§ Problem description
Check the lines of the listing below for the word "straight", and state only how many have it.

§ Source records
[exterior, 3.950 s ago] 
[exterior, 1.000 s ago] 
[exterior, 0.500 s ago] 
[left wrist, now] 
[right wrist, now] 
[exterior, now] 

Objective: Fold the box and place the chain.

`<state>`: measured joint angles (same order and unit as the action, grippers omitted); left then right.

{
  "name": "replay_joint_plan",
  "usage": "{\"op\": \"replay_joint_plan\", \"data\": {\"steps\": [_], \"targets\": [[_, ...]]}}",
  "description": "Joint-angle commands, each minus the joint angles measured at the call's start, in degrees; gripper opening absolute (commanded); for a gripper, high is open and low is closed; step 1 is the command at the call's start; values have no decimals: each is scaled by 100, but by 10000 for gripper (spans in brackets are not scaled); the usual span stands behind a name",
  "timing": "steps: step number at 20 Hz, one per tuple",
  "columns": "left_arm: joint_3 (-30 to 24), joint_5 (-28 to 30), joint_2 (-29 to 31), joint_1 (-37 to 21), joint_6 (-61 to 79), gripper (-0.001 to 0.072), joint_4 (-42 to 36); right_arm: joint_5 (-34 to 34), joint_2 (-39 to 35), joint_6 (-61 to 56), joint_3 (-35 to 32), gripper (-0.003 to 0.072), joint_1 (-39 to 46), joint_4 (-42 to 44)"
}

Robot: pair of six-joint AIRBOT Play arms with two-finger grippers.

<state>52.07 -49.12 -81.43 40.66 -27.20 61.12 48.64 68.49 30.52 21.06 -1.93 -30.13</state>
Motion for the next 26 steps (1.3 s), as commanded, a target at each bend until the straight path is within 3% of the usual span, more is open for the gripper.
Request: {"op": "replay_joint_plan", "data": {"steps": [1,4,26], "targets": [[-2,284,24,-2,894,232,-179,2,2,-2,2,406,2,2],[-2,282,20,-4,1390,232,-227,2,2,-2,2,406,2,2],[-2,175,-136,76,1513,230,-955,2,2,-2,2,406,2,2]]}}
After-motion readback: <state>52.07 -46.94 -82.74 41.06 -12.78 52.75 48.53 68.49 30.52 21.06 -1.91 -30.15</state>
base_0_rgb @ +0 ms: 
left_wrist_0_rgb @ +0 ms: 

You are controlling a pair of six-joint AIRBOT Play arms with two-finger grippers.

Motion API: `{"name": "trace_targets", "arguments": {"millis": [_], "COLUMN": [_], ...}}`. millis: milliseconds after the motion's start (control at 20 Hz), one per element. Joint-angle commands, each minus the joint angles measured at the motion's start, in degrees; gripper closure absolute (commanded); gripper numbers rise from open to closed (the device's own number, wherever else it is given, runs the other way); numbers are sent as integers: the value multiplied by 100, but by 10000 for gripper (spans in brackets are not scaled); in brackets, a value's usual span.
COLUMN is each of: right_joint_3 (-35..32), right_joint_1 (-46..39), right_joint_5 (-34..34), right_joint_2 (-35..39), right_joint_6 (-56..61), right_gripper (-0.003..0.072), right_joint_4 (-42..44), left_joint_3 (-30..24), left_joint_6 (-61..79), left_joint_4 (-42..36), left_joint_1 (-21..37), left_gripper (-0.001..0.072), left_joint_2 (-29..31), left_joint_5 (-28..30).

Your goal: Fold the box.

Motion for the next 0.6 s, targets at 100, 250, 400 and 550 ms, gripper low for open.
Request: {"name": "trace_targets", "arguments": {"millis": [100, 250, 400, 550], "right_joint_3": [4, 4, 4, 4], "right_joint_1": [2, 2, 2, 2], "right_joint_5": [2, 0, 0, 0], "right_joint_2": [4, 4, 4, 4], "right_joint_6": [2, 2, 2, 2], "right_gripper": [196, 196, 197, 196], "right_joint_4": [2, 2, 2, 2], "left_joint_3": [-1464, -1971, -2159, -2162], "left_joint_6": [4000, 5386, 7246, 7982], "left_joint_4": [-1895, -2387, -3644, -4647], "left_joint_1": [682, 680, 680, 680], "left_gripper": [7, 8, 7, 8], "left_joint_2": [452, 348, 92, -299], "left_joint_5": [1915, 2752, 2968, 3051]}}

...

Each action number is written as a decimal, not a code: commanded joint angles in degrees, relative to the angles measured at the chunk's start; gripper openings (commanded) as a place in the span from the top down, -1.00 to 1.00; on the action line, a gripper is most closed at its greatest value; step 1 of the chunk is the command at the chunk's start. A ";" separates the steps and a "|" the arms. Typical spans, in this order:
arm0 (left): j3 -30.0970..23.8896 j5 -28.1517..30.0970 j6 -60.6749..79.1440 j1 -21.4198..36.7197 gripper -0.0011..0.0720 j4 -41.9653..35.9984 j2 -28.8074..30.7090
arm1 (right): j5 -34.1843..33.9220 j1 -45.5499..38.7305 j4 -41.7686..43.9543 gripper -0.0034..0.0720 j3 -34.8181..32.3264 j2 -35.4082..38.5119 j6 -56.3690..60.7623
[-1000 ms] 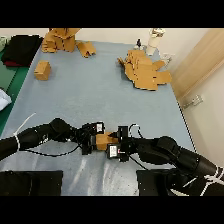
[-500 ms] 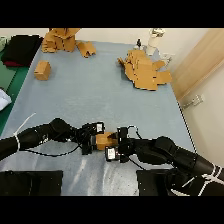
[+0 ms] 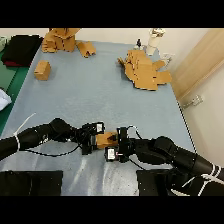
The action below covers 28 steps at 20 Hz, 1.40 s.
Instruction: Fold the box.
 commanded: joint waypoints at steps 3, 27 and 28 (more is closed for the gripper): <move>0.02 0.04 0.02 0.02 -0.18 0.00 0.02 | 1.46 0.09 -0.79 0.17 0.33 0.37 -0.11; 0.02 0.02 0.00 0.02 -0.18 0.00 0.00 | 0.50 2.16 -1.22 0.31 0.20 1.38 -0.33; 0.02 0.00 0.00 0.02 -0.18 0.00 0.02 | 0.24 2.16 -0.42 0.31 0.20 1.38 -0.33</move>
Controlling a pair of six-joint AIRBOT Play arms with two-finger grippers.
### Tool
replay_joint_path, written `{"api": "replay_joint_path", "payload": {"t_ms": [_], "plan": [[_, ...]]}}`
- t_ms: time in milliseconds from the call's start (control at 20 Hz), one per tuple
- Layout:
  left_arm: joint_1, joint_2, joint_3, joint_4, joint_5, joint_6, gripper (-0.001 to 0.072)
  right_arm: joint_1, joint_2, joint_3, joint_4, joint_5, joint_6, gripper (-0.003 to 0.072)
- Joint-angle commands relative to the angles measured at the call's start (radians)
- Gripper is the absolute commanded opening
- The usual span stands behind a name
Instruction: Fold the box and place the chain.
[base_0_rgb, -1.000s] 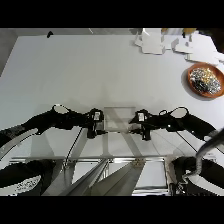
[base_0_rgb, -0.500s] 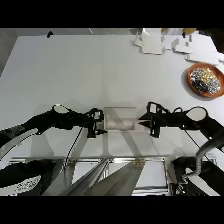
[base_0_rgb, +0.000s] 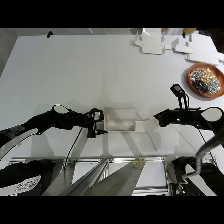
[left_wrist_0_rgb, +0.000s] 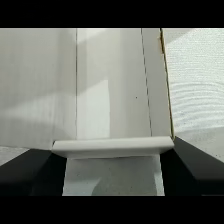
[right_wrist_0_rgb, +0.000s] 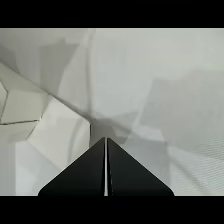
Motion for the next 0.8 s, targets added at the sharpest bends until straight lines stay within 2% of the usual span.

§ Answer to this task
2